Легкость, с которой можно получить готовую помощь и пищу, делает бродяг Максимова крайне «нерасчетливыми в хозяйстве». Они не любят заботиться о будущем, копить деньги, беречь их про черный день. «Не любит он запасу, ничего у него нет; с чем ко мне пришел, с тем теперь и остается. Только крест на груди да из носильного что на плечах», – жалуется на Мартына старуха, разделившая с ним горечь нищенской доли.

Но эта нерасчетливость простирается только на расходование получаемой милостыни. В деле же приобретения средств к жизни бродяги и босяки Максимова отличаются противоположными качествами – необыкновенной алчностью и строго рассчитанной настойчивостью. «Принимают они все, что подадут из съедобного и носильного с алчностью, которая понуждает на ссоры и драки со странниками и чужими искателями подобных же подачек, и с той жадностью, которая не терпит, чтобы иной кусок вываливался из рук или пролетал мимо».

Максимов описывает, как слепые нищие – калики перехожие тянут Лазаря, «дьячат» под благовест большого колокола, у монастырской ограды. В их «чашечки» падают медные монеты: калики заняты исключительно тем, что то и дело пересчитывают эти монеты, с замиранием сердца определяют успех своего «дьяченья».

«Стукнула в Матвееву чашечку первая копеечка: – благослови Бог!

А вот и другая:

– Спаси тебя Господи!

Перестали звонить, – перестали и старцы петь. Стали сидеть молча. Думает слепой:

– Дай пощупаю, сосчитаюсь… Вот и трешник. Где же копеечка? Вот и она! А это – семитка… Нет, не семитка, а надо бы грош. Нонешние деньги пожиже стали, никак не разберешь сразу, словно бы насечки помельче у этих. Так, оно так: эта семитка из новеньких.

Матвей доволен получкой, но в то же время волнуется, думая о том, не обижен ли он получкой сравнительно со своими товарищами:

– Знал Лукьян (лицо, подрядившее его «дьячить»), куда привести и где посадить; не спуста хвастлив – хорошее место. Другим-то дают ли? Али с краю сижу! Словно бы слева никто не стоит и не дышит. Прислушаюсь: ишь, чертов сын, на вонную сторону приладил. А из церкви пойдут – как мне быть? Не попроситься ли пересесть? Помолчу лучше. Ближние-то к воротам мухоморы больше соберут.

К проходящим мимо богомольцам Матвей относится далеко не так, как следовало бы ожидать, судя по его смиренному благочестивому виду, по его благообразным сединам.

– Вон идет кто-то, шелестит по плите.

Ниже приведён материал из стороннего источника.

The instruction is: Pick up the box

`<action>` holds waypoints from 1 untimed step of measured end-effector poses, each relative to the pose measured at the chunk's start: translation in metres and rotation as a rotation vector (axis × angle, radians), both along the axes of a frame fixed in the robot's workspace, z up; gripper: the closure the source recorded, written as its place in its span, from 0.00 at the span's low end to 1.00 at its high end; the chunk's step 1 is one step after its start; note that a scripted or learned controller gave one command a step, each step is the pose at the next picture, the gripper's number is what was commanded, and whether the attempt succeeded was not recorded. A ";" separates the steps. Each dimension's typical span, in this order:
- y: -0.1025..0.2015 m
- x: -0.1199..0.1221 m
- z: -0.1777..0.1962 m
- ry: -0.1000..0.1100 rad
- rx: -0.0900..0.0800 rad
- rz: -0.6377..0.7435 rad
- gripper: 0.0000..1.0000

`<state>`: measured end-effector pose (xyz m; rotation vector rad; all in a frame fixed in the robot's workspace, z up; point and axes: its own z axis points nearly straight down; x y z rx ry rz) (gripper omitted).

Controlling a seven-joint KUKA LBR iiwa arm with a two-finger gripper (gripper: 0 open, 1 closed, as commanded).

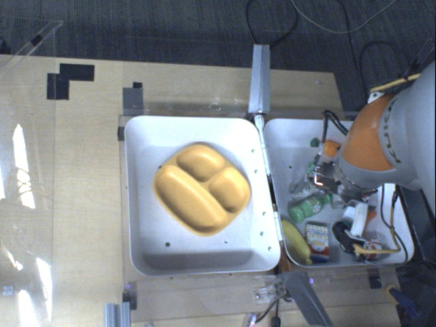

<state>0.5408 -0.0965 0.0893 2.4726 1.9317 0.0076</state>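
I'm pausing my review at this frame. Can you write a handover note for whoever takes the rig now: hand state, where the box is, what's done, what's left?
Hand: low inside the right bin, over a green bottle; its grip can't be read from this view.
Box: lying near the bin's front edge beside the banana, apart from the hand.
Done: arm is in the correct bin.
Left: shift to the box, grasp it, lift it.

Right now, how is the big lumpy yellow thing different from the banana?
The lumpy thing is far bigger than the banana. It has three rounded lobes; the banana is slim and curved. It lies alone in the left bin; the banana lies in the crowded right bin. Both are yellow.
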 end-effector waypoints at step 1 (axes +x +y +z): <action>0.002 0.002 0.010 -0.002 0.002 0.005 1.00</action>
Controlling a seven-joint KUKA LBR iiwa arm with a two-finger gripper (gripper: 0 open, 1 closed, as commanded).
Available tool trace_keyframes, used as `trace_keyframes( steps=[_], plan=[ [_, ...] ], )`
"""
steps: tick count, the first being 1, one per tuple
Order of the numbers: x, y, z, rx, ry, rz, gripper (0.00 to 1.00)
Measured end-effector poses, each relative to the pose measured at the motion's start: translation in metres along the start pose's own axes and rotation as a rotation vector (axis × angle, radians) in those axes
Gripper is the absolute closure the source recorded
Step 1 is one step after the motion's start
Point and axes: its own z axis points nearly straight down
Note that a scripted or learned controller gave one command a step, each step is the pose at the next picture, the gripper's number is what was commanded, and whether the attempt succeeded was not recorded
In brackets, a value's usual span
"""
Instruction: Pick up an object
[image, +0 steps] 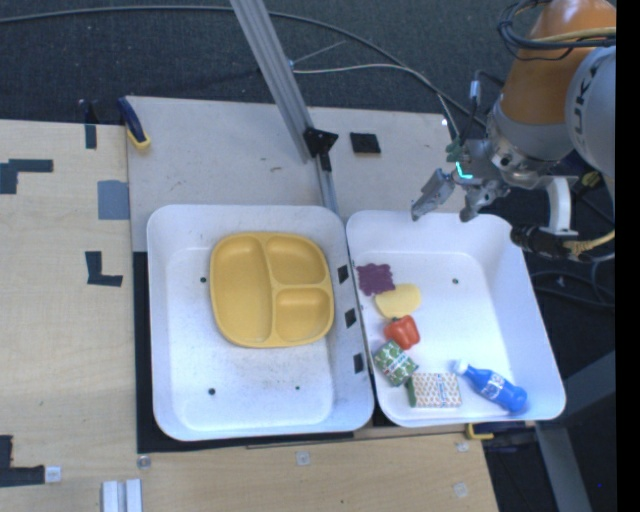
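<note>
Hand (449, 204) (open) above right bin's (520, 300) rim

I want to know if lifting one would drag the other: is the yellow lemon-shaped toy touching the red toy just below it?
Touching. In the camera view the yellow toy and red toy meet with no white bin floor between them.

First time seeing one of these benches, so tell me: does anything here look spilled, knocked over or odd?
Nothing looks spilled or broken. The blue bottle lies on its side in the right bin, by loosely piled toy food. The yellow divided plate sits flat in the left bin. The gripper hangs open above the right bin's far edge.
</note>
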Motion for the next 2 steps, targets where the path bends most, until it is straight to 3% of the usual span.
trace_keyframes(
  steps=[1, 2],
  plan=[
    [0.0, 0.001, -0.002, -0.003, 0.0, 0.0, 0.0],
    [-0.007, -0.007, 0.05, 0.001, -0.001, 0.001, 0.0]
  ],
)
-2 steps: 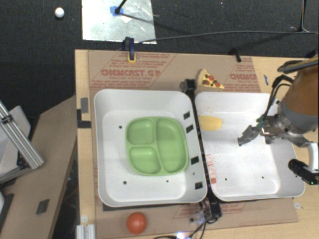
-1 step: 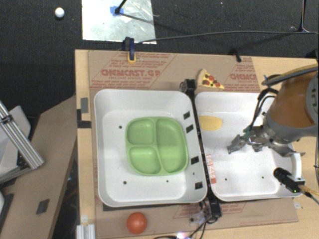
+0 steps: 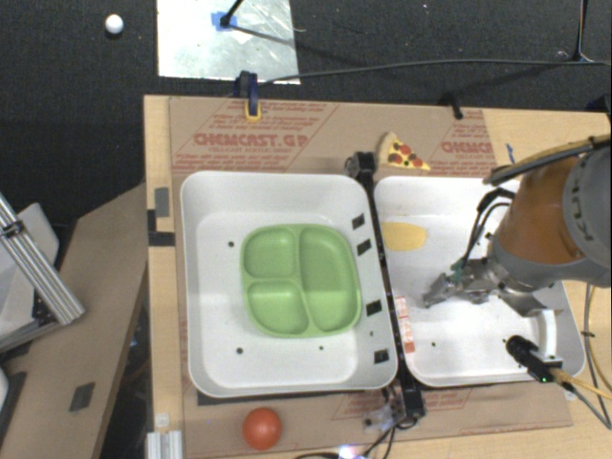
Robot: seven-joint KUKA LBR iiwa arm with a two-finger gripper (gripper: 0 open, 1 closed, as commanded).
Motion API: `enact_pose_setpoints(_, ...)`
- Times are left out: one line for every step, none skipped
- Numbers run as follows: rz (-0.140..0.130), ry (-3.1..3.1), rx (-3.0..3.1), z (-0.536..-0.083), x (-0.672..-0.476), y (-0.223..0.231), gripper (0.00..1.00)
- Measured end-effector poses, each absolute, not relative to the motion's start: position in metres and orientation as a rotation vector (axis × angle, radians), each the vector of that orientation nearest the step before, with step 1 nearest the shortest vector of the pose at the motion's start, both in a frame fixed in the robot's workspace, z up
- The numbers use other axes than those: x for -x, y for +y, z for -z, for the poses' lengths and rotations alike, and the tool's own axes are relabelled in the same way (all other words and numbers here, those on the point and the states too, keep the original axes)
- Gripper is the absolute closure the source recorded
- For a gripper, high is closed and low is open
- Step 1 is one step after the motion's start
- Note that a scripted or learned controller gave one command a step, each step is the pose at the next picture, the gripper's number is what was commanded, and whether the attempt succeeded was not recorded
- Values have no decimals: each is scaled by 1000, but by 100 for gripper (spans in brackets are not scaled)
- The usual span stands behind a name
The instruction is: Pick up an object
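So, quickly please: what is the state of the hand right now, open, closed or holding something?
Hand: over the right bin; open or closed cannot be told.

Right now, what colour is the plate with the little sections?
Light green, the divided plate, seen in the camera view.

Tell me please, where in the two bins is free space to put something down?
Left bin: a bare white band all around the green divided plate. Right bin: bare floor below the yellow piece, left of the hand. The right bin's right half is crowded by the arm.
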State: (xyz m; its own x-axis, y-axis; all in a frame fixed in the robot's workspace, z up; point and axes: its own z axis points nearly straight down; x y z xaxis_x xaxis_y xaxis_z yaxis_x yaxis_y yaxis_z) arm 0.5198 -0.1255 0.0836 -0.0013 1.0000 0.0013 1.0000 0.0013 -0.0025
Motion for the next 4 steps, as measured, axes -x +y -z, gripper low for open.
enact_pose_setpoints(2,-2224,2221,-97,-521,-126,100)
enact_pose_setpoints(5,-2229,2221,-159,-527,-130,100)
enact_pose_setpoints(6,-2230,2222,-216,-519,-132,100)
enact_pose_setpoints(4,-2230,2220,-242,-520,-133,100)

Кабы лапоть, так ляскал бы; знать, башмаки: взвизгивают. Надо быть – горожанка идет: эта подаст.

– Слепому-убогому святую милостынку! – пропето вслух, а потом подумалось про себя:

– Мимо прошла, скаредная…

Сапоги застукали и заскрипели, и запахло дегтем. Слепой и чашечку вперед выдвинул, да тотчас же и опять к себе потянул.

– Надо быть, монах прошел: сами взять норовят: а, может быть, и купец, да скупец».

Поглощенные такого рода интересами и расчетами, бродяги Максимова обращают свою профессию в «настоящий и правильный промысел»; они умеют сплачиваться в артели; в этих артелях имеют место «и наем, и расчеты, и стачки, и стычки, и взятки, и дележки, и купля, и продажа: – все, одним словом, и налицо, и при месте, и на ходу, как бы и в настоящем коммерческом предприятии».